# Bee behavior after a cut-out



## JClark (Apr 29, 2012)

Look closely at the bees at the entrance--are they fanning their wings? If so, are their abdomens pointing upwards and somewhat arched? My guess is they are either warm--so hanging out at the entrance--may be fanning to circulate air into the hive; or they are scenting in an attempt to let lost bees know where they are because they know they are in a new spot (if this then their abdomens will be pointed in the air while fanning). 

In the next day or so you will see lots of bees flying circles in front of, and around, the hive--orientation flights. After that things will get to normal (from the outside point of view anyway).

Can't answer whether they have enough room or not--would have too see it. Others may be able to guess from the dimensions you gave but I'm relatively new at this myself.


----------



## Ben Brewcat (Oct 27, 2004)

Bees on the outside of a colony is pretty normal. Even a large #, for example bearding.


----------



## hemichuck (Oct 27, 2009)

I would move the bucket of honey away from the hive entrance,its an open invitation for other bees to come rob them while they are weak.


----------



## PatBeek (Jan 13, 2012)

I did a cut-out recently (with my friend Robert) and the bees were taking a bunch or orientation flights the first day-or-three. They come out on the deck to hang out, also, in intervals. I've noticed that several of them will follow the ones flying real closely with their movements - almost is a guarding or studying like fashion.

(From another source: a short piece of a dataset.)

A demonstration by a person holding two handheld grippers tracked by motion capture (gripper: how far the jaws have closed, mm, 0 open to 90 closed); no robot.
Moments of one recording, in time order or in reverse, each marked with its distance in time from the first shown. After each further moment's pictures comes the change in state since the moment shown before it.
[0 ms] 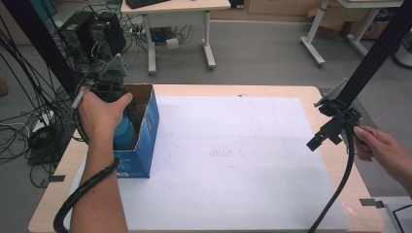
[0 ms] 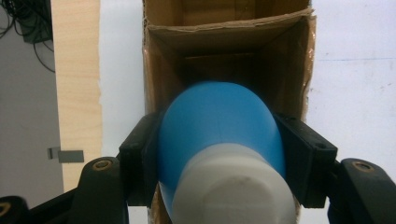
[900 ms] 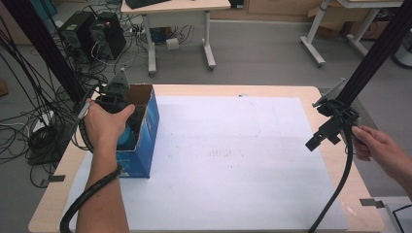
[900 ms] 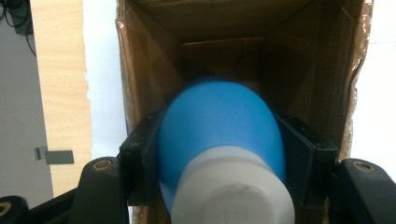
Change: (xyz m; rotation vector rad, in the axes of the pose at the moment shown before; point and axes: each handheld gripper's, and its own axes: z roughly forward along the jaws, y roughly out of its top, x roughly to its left) left arm -0.001 0.001 0.033 0.041 0.002 0.012; right arm 0.001 0.003 0.002 0.006 -0.003 0.000
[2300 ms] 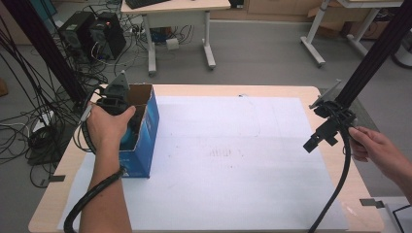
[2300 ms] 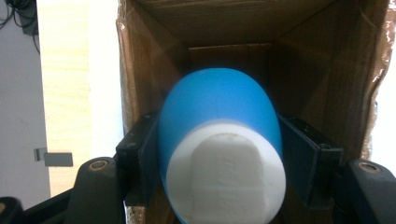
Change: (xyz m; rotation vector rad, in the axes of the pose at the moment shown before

Another thing that I found interesting was the fact that they NOT care to take any honey. (they had no stores in their original young hive). All they are doing is bringing back food/pollen from the field. I do NOT have welfare-bees on my hand, lol.

The ball that is hanging in my top bar hive has now begun showing the brand new comb emerging. It's beautiful.

I had to throw away all the original comb because wax moth larvae had pretty-much overtaken it all. They are wax-moth free at this point and LOVING life !!!


----------